◆ **Problem**
A word-for-word copy of the listing is what's needed; leave out every image.
────────────────
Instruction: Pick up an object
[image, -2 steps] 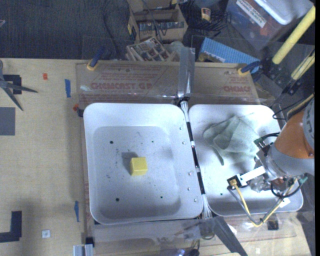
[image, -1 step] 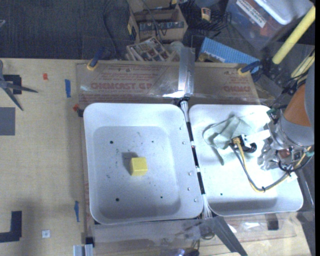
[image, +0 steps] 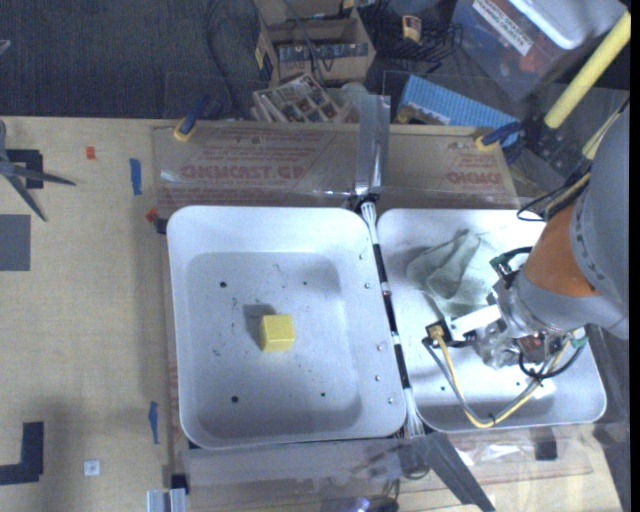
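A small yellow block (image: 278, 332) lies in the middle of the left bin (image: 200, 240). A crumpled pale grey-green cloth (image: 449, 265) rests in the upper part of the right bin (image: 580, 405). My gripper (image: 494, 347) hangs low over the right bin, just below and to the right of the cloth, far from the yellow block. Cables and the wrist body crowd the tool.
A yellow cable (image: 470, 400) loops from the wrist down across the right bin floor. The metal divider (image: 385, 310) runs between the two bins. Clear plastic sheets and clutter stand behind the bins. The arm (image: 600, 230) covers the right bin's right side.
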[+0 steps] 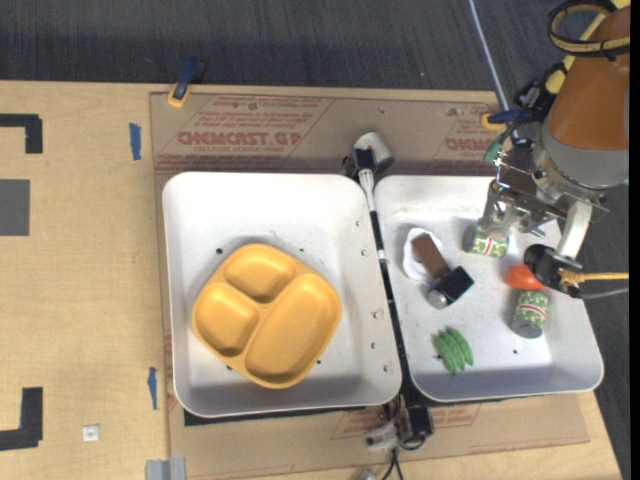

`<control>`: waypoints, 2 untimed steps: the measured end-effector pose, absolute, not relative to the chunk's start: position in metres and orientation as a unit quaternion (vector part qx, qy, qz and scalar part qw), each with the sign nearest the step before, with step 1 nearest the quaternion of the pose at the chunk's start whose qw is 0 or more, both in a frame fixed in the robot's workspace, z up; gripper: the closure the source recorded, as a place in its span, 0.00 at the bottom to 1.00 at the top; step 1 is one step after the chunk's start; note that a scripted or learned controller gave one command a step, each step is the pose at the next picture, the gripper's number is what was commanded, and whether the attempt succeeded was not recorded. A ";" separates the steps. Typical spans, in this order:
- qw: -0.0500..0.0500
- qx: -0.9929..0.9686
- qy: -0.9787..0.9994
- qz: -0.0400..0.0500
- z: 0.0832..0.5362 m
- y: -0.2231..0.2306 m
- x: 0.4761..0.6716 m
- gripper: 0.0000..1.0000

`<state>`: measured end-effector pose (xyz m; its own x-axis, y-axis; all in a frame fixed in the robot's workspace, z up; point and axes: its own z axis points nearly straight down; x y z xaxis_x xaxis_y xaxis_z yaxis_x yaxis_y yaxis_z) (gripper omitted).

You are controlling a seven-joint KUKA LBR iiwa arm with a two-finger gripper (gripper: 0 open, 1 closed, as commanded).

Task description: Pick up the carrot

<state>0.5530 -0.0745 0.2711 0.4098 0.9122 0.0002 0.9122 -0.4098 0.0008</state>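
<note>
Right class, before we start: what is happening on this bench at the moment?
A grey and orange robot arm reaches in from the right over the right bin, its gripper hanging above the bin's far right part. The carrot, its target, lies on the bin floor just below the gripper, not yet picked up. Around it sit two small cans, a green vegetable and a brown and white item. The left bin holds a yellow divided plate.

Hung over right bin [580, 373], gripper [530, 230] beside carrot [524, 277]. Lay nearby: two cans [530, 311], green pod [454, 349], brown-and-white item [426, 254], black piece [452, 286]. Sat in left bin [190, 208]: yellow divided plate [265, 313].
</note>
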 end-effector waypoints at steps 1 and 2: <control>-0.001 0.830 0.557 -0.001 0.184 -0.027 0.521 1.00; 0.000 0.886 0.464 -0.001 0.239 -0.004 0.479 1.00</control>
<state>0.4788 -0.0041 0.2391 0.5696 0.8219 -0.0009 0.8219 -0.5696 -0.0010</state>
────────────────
◆ **Task answer**
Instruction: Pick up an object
[image, -2 steps] 
[image, -1 step] 
[image, +0 steps] 
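A small yellow block (image: 278, 332) lies in the middle of the left bin (image: 200, 240). A crumpled pale grey-green cloth (image: 449, 265) rests in the upper part of the right bin (image: 580, 405). My gripper (image: 494, 347) hangs low over the right bin, just below and to the right of the cloth, far from the yellow block. Cables and the wrist body crowd the tool.
A yellow cable (image: 470, 400) loops from the wrist down across the right bin floor. The metal divider (image: 385, 310) runs between the two bins. Clear plastic sheets and clutter stand behind the bins. The arm (image: 600, 230) covers the right bin's right side.
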[+0 steps] 

`<control>`: waypoints, 2 untimed steps: the measured end-effector pose, absolute, not relative to the chunk's start: position in metres and orientation as a unit quaternion (vector part qx, qy, qz and scalar part qw), each with the sign nearest the step before, with step 1 nearest the quaternion of the pose at the chunk's start whose qw is 0 or more, both in a frame fixed in the robot's workspace, z up; gripper: the closure the source recorded, as a place in its span, 0.00 at the bottom to 1.00 at the top; step 1 is one step after the chunk's start; note that a scripted or learned controller gave one command a step, each step is the pose at the next picture, the gripper's number is what was commanded, and whether the attempt succeeded was not recorded. A ";" separates the steps. Typical spans, in this order:
- qw: -0.0500..0.0500
- qx: -0.9929..0.9686
- qy: -0.9787..0.9994
- qz: -0.0400..0.0500
- z: 0.0832..0.5362 m
- y: -0.2231..0.2306 m
- x: 0.4761..0.6716 m
- gripper: 0.0000..1.0000

`<state>`: measured end-effector pose (xyz m; its own x-axis, y-axis; all in a frame fixed in the robot's workspace, z up; point and axes: its own z axis points nearly straight down; x y z xaxis_x xaxis_y xaxis_z yaxis_x yaxis_y yaxis_z) (gripper omitted).

You are controlling a seven-joint KUKA LBR iiwa arm with a two-finger gripper (gripper: 0 open, 1 closed, as commanded).

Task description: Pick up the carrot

<state>0.5530 -0.0745 0.2711 0.4098 0.9122 0.0002 0.9122 -0.4098 0.0008</state>
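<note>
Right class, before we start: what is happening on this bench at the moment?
A grey and orange robot arm reaches in from the right over the right bin, its gripper hanging above the bin's far right part. The carrot, its target, lies on the bin floor just below the gripper, not yet picked up. Around it sit two small cans, a green vegetable and a brown and white item. The left bin holds a yellow divided plate.

Hung over right bin [580, 373], gripper [530, 230] beside carrot [524, 277]. Lay nearby: two cans [530, 311], green pod [454, 349], brown-and-white item [426, 254], black piece [452, 286]. Sat in left bin [190, 208]: yellow divided plate [265, 313].
</note>
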 end-effector waypoints at steps 1 and 2: <control>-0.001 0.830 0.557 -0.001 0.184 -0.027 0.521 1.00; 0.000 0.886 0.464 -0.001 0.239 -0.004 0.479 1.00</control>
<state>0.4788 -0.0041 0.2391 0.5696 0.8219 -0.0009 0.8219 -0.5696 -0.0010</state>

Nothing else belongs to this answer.